NHS hospital funding in England could be tied to patient satisfaction

5 hours ago 7

Money for hospitals could be linked to patient ratings, it has been reported, as one of the health bosses tasked with implementing the government’s 10-year plan for the NHS in England warns it faces an existential threat unless it reconnects with the public.

The measure, under which services could lose a proportion of their funding if patients were unhappy, is reportedly part of a package due to be announced by the prime minister next week.

But clinicians have expressed concern that the proposal risks performing surgery on the NHS with a blunt instrument, rather than the scalpel required.

According to the Times, patients would be contacted shortly after their treatment. If they reported themselves dissatisfied, about 10% of “standard payment rates” would be diverted to a local “improvement fund”.

The report suggested it could first be implemented in areas of the service with a poor record of care. Maternity services are said to be among the first to test the system after the health secretary, Wes Streeting, launched a national investigation into NHS maternity services in England, saying “maternity units are failing, hospitals are failing, trusts are failing, regulators are failing”.

But Matthew Taylor, the chief executive of the NHS Confederation, said: “None of our members have raised this idea with us as a way of improving care and, to our knowledge, no other healthcare system internationally adopts this model currently.

“Patient experience is determined by far more than their individual interaction with the clinician and so, unless this is very carefully designed and evaluated, there is a risk that providers could be penalised for more systemic issues.”

It came as the new head of the NHS in England said the service had “built mechanisms to keep the public away”. Sir Jim Mackey told the Telegraph: “We’ve made it really hard, and we’ve probably all been on the end of it. You’ve got a relative in hospital, so you’re ringing a number on a ward that no one ever answers. The ward clerk only works nine to five, or they’re busy doing other stuff; the GP practice scrambles every morning.

“It feels like we’ve built mechanisms to keep the public away because it’s an inconvenience.”

Mackey warned that the disconnect between NHS services and the public could result in the loss of the public health service altogether. “The big worry is: if we don’t grab that, and we don’t deal with it with pace, we’ll lose the population.
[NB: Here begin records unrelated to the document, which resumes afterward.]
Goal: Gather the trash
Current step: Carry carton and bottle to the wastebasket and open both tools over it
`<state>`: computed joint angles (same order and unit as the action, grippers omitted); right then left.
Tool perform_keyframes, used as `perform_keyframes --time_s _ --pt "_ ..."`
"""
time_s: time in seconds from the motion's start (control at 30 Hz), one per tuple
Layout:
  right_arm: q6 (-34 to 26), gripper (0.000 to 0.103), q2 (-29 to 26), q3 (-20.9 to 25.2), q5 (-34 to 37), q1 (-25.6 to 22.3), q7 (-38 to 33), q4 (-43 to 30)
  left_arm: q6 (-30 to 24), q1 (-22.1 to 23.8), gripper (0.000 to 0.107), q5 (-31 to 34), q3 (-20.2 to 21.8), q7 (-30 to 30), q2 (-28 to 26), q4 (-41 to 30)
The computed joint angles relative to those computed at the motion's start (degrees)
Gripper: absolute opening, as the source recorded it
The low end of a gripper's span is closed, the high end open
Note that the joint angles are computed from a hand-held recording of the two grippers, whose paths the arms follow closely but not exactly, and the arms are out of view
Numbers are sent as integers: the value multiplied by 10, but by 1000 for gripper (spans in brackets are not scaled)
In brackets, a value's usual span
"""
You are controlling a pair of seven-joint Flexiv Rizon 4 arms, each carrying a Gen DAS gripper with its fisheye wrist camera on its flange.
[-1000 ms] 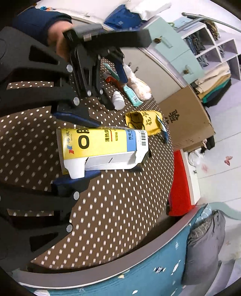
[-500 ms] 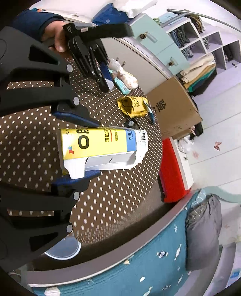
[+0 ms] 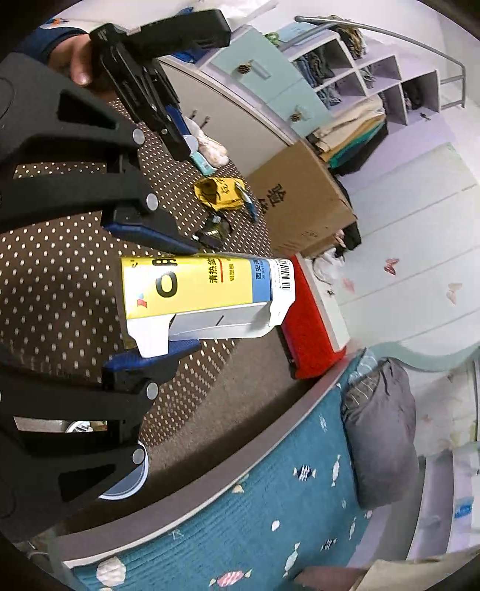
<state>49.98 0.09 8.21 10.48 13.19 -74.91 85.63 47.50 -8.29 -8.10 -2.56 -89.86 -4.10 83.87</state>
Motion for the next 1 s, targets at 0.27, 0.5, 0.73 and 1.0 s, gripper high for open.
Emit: perform_keyframes --time_s 0.27,0.5,0.73,1.0 --pt "34 46 28 -21 -19 -33 25 31 9 -31 40 0 -26 -2 -39 -61" --pt "44 47 50 -45 -38 -73 66 73 6 -73 40 -19 -51 3 -100 -135" --pt "31 47 48 -63 -40 -103 90 96 -39 -120 40 -32 -64 -8 -180 -225" --pt "5 47 23 -77 -9 -127 85 101 -127 -167 40 -21 -57 -35 -280 -349"
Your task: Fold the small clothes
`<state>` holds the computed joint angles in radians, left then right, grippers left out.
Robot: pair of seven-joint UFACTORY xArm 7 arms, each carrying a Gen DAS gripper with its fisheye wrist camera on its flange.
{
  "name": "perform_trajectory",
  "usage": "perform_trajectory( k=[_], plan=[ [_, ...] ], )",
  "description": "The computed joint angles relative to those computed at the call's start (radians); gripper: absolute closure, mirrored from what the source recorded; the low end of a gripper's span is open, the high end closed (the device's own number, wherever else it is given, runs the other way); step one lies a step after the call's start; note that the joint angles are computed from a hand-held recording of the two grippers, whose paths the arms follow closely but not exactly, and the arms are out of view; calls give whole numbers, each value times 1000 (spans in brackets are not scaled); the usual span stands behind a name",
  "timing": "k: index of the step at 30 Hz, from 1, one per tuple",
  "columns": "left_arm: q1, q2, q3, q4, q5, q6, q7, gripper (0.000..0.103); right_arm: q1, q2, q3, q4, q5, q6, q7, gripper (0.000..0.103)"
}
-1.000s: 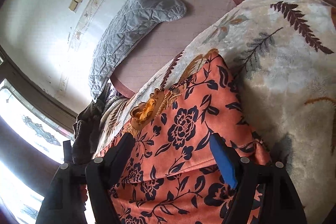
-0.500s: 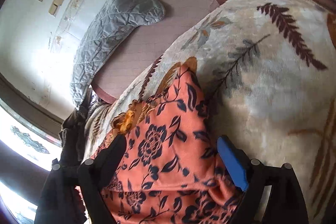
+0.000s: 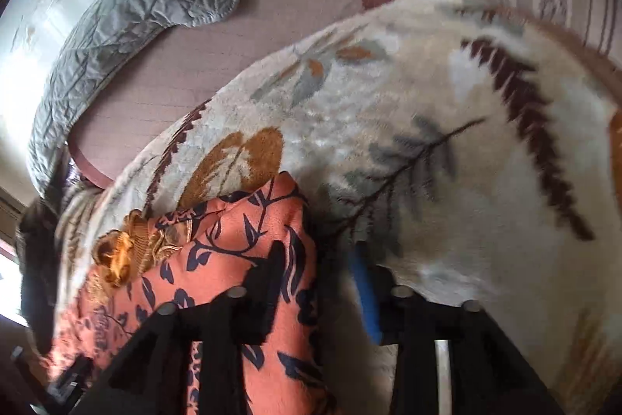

If we lose the population, we’ve lost the NHS. For me, it’s straightforward: The two things are completely dependent on each other.”

Streeting said on Wednesday that the government’s 10-year plan would also aim to “address one of the starkest health inequalities”, which he claims is the unequal access to information and choice when it comes to healthcare.

Mackey said: “We’ve got to somehow reorientate it; think about how do we find people who need us, how do we stop thinking: ‘It’s going to be a pain in the arse if you turn up because I’m quite busy’ and instead think about how do we find out what you need and get it sorted.”